I'm looking to start a weekly game to be held at my apartment, preferably Friday or Saturday evenings. I need 5-6 players familiar with Forgotten Realms and 3.5 rules or, at least, willing to learn. I have 10+ years experience as a DM and a fair collection of Realms knowledge. The OPCs are already created, all that is needed is to show-up and play.

I'm located in West Rogers Park, Chicago (between Western and California, just off Devon). Must have transportation to the first few games, then maybe we can work out a pool or I can pick-up a few close-by players.

If interested please reply to this e-mail: morgan.pete81@gmail.com

-Pete


----------



## JoeGKushner (Aug 12, 2007)

I'm generally free on Fridays but not Saturdays. Have pretty good knowledge of FR and 3.5.


----------



## The_Gunslinger658 (Aug 12, 2007)

Hi-

Joe, I am in this campaign, the guys a pretty good DM and really brings the realms to life IE he is very animated.

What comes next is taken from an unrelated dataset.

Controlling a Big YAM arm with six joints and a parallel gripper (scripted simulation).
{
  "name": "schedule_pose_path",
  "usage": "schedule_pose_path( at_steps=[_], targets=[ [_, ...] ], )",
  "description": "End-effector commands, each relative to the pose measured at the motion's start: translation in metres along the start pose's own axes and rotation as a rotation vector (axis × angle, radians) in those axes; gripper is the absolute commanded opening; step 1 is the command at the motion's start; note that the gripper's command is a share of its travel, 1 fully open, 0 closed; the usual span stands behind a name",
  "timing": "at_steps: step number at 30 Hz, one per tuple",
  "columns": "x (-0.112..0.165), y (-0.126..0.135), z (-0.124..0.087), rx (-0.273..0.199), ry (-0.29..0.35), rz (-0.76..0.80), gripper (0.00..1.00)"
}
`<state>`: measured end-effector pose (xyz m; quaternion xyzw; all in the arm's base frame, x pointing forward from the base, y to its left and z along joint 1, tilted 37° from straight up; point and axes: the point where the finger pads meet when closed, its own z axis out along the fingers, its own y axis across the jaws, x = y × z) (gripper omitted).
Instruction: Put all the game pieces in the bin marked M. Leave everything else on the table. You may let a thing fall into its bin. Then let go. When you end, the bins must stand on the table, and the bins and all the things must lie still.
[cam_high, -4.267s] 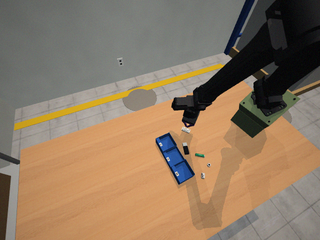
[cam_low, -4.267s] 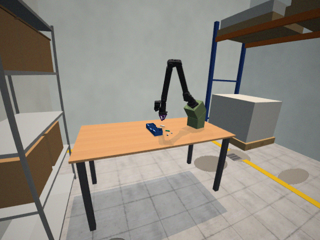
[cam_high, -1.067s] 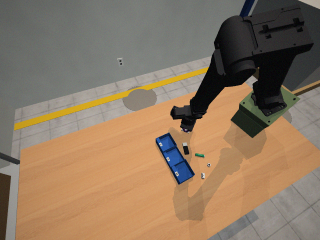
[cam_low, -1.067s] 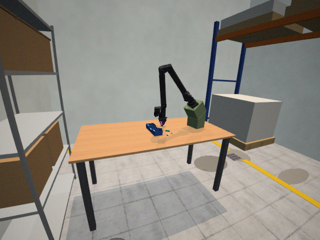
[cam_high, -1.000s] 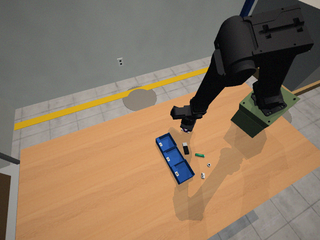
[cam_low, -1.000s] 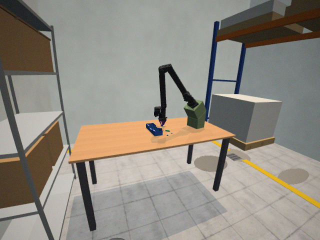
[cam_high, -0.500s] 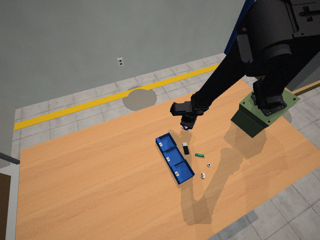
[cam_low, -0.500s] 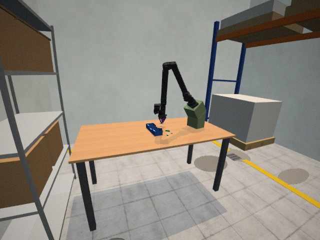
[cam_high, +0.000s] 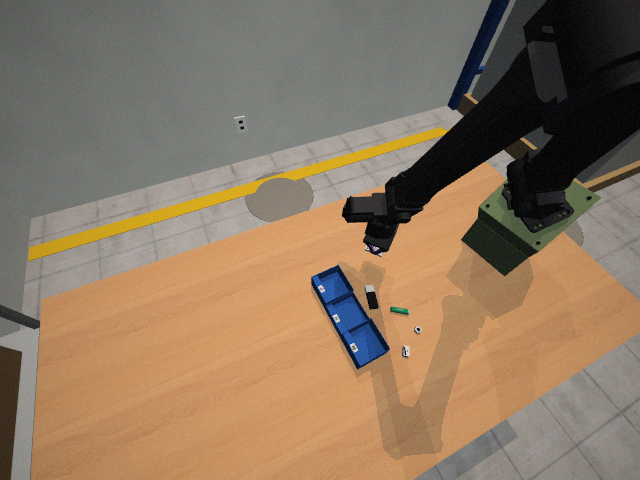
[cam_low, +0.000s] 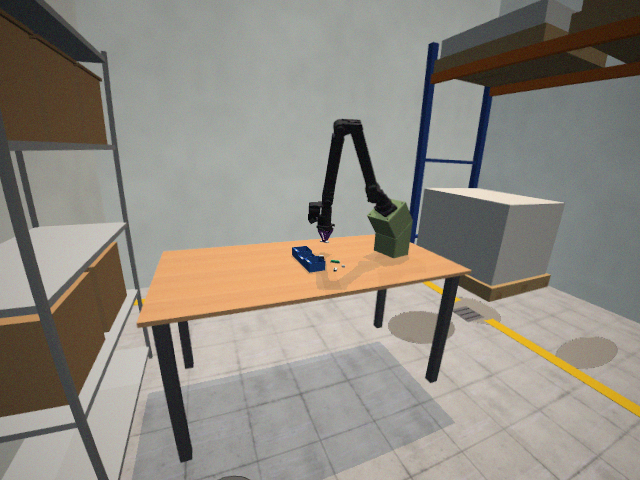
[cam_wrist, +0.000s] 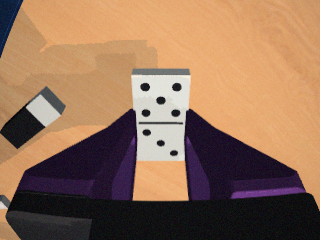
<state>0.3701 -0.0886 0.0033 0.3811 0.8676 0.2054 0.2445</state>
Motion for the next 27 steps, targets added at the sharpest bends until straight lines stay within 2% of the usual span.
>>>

We had are first session on friday and it looks like we will be playing every other friday. Send me your e-mail to :

stalingrad838 at yahoo dot com

And I'll let pete know that your interested in playing and put in a recommendation for ya, I'm not sure how much he frequents this board as an FYI.


Scott


----------



## JoeGKushner (Aug 13, 2007)

Thanks for the heads up Scott. As much as you love the Realms, saying he does a good job of it brings me a good feeling.


----------